_Exercise objective_: Copy each line of the entries below that contains the string "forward".

_Dataset excerpts_:
━━━━━━━━━━━━━━━━━━━━

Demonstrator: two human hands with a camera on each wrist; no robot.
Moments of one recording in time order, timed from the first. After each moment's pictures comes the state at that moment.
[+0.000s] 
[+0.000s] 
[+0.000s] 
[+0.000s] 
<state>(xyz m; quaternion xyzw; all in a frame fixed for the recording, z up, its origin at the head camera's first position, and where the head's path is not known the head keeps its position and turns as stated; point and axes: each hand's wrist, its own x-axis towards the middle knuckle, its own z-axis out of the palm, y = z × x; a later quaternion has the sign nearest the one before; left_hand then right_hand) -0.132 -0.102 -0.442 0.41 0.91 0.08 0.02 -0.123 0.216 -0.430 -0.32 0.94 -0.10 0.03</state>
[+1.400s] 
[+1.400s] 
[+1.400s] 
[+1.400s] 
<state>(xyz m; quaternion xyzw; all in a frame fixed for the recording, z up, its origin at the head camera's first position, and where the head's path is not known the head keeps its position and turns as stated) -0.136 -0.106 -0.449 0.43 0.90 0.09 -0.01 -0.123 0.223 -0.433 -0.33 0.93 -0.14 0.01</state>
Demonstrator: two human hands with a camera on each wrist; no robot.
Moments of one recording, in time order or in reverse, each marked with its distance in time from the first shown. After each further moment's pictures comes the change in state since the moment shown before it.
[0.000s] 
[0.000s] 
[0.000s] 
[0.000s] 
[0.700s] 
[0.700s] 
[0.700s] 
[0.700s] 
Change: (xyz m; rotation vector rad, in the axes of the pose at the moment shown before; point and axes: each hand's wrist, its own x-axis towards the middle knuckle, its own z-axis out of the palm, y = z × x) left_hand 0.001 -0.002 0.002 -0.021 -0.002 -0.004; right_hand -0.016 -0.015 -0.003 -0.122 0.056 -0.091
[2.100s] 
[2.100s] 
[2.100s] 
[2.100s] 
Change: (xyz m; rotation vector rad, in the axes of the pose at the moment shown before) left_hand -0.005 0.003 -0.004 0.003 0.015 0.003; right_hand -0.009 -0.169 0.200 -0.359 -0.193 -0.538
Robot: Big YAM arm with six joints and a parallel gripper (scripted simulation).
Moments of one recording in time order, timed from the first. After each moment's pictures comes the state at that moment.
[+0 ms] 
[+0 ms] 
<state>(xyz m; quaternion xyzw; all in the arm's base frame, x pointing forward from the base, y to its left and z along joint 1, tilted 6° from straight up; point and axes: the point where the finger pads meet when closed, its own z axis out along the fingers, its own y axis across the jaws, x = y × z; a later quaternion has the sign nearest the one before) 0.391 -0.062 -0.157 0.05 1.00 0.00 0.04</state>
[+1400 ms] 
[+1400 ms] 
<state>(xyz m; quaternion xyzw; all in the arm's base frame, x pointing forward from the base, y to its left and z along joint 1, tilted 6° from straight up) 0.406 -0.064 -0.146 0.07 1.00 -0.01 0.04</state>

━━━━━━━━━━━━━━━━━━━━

_Response box_:
<state>(xyz m; quaternion xyzw; all in the arm's base frame, x pointing forward from the base, y to its left and z along joint 1, tilted 6° from straight up; point and axes: the point where the finger pads meet when closed, its own z axis out along the fingers, its own y axis across the jaws, x = y × z; a later quaternion has the sign nearest the one before) 0.391 -0.062 -0.157 0.05 1.00 0.00 0.04</state>
<state>(xyz m; quaternion xyzw; all in the arm's base frame, x pointing forward from the base, y to its left and z along joint 1, tilted 6° from straight up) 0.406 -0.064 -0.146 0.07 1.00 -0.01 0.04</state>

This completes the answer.